**What you will do:**
What you return should match the data exactly, from the first line to the last.

**Extracted material:**

= = =

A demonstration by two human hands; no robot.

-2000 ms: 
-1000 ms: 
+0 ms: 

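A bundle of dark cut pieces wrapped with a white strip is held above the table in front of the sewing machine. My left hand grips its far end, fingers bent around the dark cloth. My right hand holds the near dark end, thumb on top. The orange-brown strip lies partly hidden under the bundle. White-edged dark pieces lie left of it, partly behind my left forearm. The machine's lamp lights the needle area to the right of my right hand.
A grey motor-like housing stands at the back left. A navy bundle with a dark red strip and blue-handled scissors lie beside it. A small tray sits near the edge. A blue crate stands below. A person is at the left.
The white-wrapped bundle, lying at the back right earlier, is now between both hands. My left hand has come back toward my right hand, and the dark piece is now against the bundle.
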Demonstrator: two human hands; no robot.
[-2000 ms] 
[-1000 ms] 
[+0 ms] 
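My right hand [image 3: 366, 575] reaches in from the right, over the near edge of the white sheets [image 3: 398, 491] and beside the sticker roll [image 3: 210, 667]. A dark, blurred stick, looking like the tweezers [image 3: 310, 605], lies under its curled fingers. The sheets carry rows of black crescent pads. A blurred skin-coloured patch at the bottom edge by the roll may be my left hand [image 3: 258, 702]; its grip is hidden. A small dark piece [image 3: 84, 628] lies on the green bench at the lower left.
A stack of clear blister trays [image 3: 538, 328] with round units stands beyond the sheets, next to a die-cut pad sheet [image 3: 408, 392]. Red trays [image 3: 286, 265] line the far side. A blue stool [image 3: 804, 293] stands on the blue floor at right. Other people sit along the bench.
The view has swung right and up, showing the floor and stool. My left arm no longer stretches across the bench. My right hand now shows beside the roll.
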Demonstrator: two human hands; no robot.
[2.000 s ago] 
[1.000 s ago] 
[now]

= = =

**Output below:**
A demonstration by two human hands; no robot.

-2000 ms: 
-1000 ms: 
+0 ms: 

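A bundle of dark cut pieces wrapped with a white strip is held above the table in front of the sewing machine. My left hand grips its far end, fingers bent around the dark cloth. My right hand holds the near dark end, thumb on top. The orange-brown strip lies partly hidden under the bundle. White-edged dark pieces lie left of it, partly behind my left forearm. The machine's lamp lights the needle area to the right of my right hand.
A grey motor-like housing stands at the back left. A navy bundle with a dark red strip and blue-handled scissors lie beside it. A small tray sits near the edge. A blue crate stands below. A person is at the left.
The white-wrapped bundle, lying at the back right earlier, is now between both hands. My left hand has come back toward my right hand, and the dark piece is now against the bundle.
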Demonstrator: two human hands; no robot.
[-2000 ms] 
[-1000 ms] 
[+0 ms] 
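My right hand [image 3: 366, 575] reaches in from the right, over the near edge of the white sheets [image 3: 398, 491] and beside the sticker roll [image 3: 210, 667]. A dark, blurred stick, looking like the tweezers [image 3: 310, 605], lies under its curled fingers. The sheets carry rows of black crescent pads. A blurred skin-coloured patch at the bottom edge by the roll may be my left hand [image 3: 258, 702]; its grip is hidden. A small dark piece [image 3: 84, 628] lies on the green bench at the lower left.
A stack of clear blister trays [image 3: 538, 328] with round units stands beyond the sheets, next to a die-cut pad sheet [image 3: 408, 392]. Red trays [image 3: 286, 265] line the far side. A blue stool [image 3: 804, 293] stands on the blue floor at right. Other people sit along the bench.
The view has swung right and up, showing the floor and stool. My left arm no longer stretches across the bench. My right hand now shows beside the roll.
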Demonstrator: two human hands; no robot.
[2.000 s ago] 
[1.000 s ago] 
[now]

This finishes the response to the exercise.